Un parallèle entre le moyen-Age et le présent d'une Europe en fin de cycle. Tom Lanoye à écrit le texte à la demande de Guy Cassier spécialement pour le festival d'Avignon. Avec "Sang et Roses", la compagnie Toneelhuis, poursuit son étude passionnante sur le pouvoir politique et ses excès, ses perversions. On retrouve ce même vocabulaire scénique constaté avec "Mephisto for ever" vu en 2007 à Avignon : Un parallèle entre scènes publiques et scène privés, Intérieurs et extérieurs, mis en évidence par les registres de jeu, la vidéo, l'espace sonore et la musique interprétée en direct (ici composée par Dominique Pauwels et chantée par le Choeur du Collegium vocale de Gand).
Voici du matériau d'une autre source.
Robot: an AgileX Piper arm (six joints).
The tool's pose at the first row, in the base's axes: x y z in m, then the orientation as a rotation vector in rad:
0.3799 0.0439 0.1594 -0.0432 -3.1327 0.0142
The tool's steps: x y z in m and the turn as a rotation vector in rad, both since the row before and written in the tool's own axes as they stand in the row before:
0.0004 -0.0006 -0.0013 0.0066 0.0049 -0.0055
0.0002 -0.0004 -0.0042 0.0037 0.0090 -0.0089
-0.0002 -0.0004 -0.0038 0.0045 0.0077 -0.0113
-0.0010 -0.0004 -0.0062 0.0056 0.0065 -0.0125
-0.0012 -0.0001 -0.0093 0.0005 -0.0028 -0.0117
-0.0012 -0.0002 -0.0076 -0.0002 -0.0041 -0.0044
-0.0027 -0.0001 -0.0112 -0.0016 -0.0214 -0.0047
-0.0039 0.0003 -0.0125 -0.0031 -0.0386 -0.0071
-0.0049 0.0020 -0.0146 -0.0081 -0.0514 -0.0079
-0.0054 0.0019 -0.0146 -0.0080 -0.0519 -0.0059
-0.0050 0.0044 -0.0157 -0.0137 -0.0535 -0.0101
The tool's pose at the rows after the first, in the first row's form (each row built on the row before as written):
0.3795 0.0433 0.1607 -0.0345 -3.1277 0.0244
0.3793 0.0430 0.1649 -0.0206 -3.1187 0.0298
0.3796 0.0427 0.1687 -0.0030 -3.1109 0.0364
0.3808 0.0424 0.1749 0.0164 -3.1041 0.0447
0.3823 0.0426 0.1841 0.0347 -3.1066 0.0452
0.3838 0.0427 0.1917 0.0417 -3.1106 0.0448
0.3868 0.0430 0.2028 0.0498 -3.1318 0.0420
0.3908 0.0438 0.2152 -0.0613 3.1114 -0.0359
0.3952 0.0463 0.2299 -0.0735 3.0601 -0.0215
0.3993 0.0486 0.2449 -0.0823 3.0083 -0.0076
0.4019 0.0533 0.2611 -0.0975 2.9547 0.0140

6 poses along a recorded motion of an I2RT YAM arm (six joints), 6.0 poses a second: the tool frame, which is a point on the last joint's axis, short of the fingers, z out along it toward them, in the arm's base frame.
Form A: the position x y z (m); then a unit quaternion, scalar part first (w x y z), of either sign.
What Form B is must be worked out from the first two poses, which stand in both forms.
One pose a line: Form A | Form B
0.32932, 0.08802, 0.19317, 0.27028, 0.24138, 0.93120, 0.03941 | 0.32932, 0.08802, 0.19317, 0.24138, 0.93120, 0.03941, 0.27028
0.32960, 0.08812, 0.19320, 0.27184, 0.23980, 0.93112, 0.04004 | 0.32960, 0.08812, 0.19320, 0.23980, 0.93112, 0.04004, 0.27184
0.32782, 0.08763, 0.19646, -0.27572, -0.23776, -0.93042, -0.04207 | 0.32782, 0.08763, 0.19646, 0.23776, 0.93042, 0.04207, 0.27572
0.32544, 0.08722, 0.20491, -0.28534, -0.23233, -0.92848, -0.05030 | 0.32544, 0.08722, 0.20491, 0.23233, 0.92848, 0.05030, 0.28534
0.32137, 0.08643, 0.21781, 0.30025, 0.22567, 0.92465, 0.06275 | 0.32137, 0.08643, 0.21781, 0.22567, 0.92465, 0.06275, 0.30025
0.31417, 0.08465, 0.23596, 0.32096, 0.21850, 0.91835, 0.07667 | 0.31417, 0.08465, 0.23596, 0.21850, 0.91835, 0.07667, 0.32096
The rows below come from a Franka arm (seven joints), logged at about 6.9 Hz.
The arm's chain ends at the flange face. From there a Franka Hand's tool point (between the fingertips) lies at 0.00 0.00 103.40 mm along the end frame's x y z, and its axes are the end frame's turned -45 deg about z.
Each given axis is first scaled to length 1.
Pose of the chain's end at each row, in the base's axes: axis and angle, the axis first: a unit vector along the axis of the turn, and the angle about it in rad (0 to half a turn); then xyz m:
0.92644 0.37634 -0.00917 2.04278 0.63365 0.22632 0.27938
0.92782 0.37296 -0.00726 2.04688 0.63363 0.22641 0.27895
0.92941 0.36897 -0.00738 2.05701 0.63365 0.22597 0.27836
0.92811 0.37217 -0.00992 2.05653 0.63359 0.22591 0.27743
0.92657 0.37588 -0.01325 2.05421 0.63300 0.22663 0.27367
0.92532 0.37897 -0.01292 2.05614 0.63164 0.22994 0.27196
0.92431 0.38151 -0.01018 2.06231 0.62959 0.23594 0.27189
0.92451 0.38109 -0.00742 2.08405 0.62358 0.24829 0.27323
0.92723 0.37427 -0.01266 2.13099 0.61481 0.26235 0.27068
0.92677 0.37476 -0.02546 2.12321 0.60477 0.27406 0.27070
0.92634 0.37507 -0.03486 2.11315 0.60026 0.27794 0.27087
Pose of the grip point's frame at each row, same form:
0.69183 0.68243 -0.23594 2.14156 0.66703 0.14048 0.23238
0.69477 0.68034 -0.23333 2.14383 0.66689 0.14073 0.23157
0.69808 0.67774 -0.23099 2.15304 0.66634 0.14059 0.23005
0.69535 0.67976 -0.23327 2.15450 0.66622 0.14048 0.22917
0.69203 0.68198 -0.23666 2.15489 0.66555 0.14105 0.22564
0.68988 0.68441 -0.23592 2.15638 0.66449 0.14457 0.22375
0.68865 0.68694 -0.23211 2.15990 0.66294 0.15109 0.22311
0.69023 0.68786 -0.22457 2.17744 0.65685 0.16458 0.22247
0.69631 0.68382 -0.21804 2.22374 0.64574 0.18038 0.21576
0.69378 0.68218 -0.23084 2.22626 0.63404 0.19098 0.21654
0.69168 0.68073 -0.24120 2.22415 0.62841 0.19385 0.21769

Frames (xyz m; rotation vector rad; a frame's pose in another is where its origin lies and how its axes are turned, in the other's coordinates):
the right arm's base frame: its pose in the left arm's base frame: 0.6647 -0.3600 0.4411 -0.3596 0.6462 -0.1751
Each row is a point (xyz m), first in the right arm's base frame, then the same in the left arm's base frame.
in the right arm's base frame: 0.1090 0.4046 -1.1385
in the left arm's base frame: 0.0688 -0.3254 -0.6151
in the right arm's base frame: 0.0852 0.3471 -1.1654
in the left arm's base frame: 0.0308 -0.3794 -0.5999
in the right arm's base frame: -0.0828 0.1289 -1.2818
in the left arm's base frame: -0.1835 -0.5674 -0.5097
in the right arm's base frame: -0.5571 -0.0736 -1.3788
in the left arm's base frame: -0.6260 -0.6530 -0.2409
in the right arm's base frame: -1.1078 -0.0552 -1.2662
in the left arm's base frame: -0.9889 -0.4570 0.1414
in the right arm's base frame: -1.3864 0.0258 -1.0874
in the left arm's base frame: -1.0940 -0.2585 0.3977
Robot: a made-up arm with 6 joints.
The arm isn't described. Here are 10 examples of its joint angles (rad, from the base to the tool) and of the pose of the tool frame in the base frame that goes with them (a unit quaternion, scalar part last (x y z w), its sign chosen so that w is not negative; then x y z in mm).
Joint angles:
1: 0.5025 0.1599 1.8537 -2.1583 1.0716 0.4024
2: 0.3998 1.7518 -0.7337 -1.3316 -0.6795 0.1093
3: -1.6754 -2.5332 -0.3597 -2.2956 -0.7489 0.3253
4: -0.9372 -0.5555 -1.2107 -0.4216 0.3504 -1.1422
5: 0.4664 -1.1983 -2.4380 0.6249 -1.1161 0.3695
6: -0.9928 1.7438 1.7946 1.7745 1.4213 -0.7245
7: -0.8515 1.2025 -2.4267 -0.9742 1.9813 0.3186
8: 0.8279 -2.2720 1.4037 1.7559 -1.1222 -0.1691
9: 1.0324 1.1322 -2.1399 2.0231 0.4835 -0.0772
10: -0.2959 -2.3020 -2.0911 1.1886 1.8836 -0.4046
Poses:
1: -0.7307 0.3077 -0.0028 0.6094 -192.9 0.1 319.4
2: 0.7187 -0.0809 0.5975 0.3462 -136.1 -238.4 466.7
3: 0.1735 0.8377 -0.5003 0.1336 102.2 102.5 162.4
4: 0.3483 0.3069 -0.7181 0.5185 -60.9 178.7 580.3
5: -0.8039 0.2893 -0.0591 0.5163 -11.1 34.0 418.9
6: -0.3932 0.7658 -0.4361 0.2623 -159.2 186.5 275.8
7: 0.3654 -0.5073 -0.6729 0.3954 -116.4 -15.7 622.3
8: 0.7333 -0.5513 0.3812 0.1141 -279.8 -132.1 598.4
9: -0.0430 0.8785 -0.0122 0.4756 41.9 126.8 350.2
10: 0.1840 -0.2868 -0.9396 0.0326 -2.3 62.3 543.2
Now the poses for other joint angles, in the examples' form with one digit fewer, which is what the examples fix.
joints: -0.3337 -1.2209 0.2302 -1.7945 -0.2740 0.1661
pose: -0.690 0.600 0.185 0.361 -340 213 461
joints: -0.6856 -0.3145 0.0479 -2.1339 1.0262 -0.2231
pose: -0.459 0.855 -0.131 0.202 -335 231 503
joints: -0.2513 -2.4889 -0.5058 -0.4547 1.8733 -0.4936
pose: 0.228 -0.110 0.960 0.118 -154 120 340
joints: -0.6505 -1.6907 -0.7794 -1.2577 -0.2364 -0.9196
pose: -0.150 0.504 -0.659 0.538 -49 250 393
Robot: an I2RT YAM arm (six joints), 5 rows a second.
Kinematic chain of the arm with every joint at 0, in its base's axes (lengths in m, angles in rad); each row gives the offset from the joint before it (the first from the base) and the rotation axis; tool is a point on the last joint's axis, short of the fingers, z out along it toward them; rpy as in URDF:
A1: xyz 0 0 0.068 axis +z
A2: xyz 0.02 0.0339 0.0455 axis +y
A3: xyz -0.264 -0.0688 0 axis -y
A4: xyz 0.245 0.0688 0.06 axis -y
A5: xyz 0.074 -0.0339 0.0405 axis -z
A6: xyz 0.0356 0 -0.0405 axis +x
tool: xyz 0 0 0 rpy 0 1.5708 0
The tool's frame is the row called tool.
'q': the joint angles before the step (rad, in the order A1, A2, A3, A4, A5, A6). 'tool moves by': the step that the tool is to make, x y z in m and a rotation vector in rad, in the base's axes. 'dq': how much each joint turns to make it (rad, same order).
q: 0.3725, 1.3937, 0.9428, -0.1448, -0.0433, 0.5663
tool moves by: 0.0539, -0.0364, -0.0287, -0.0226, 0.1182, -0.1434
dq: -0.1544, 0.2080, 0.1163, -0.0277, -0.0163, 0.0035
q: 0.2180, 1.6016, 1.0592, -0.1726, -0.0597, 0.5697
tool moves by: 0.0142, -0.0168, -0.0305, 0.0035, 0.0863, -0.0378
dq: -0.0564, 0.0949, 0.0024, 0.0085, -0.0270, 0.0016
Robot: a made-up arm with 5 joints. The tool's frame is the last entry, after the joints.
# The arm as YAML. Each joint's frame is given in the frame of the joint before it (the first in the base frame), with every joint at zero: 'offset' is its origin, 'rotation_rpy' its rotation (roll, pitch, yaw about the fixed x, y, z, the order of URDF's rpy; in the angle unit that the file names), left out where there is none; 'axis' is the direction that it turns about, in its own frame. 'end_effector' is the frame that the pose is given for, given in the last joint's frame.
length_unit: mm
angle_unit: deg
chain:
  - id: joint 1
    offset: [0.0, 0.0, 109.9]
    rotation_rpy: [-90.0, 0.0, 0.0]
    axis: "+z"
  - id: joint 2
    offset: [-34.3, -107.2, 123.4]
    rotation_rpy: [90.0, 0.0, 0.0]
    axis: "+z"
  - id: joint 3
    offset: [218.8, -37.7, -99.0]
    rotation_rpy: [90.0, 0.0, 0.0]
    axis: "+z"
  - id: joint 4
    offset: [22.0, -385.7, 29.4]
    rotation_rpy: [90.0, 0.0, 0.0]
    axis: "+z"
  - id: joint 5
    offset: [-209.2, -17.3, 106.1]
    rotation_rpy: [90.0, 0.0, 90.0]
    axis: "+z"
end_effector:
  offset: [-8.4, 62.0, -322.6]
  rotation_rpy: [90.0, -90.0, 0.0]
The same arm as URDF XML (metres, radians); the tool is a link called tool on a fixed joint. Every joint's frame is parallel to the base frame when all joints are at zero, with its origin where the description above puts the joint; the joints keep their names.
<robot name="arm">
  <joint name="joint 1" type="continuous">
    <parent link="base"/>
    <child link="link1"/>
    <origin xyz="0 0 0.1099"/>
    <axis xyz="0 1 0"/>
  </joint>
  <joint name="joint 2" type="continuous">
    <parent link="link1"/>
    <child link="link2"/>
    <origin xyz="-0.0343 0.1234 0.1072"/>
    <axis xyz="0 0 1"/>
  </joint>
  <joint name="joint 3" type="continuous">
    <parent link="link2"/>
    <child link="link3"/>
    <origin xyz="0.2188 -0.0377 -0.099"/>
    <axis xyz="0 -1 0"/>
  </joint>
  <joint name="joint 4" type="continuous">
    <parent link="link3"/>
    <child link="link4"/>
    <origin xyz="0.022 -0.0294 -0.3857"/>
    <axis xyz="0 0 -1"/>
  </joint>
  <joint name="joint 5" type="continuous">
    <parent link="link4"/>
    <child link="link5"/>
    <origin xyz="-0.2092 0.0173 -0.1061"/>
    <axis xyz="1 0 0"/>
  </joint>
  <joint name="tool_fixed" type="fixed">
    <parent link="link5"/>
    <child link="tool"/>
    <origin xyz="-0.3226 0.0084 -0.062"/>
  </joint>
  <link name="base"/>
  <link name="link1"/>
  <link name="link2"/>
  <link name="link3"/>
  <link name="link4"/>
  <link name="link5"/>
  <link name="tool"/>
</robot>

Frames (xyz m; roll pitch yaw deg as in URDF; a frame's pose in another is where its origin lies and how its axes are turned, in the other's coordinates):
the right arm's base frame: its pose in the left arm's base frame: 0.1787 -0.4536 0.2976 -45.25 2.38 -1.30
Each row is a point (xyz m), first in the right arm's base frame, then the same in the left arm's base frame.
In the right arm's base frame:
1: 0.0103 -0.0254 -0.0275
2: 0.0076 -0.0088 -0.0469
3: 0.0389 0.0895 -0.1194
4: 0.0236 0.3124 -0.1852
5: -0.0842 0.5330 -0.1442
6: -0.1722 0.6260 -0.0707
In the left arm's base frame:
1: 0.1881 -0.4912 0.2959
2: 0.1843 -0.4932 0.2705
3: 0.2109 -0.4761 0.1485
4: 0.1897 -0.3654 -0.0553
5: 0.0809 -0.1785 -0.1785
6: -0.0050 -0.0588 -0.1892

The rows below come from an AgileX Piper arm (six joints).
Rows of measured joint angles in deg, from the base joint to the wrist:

Le théâtre de Guy Cassier s'intéresse à l'histoire de l'Europe à travers une analyse des discours qui s'y développent et des forces sociaux politiques qui s'y affrontent. Derrière des images de notre passé c'est une analyse du présent de notre époque. Pourtant, alors que j'avais beaucoup aimé "Mephisto for ever" je suis un peu décu par la portée émotionnelle de ces signes. Le travail dramaturgique est poussé et passionnant mais la mise en scène me semble un peu tiède. J'aurais eu envie de tellement plus de flamboiements et de cruautés. D'une utilisation plus audacieuse de la cours d'honneur. Allez-y quand même !
"Sang et Roses" de Guy Cassier avec : Katelijne Damen, Stefaan Degand, Abke Haring, Han Kerckhoffs, Johan Leysen, Johan Van Assche et Jos Verbist. En flammand surtitré en français, du 8 au 12 Février 2012 au théâtre de l'Odéon, Paris.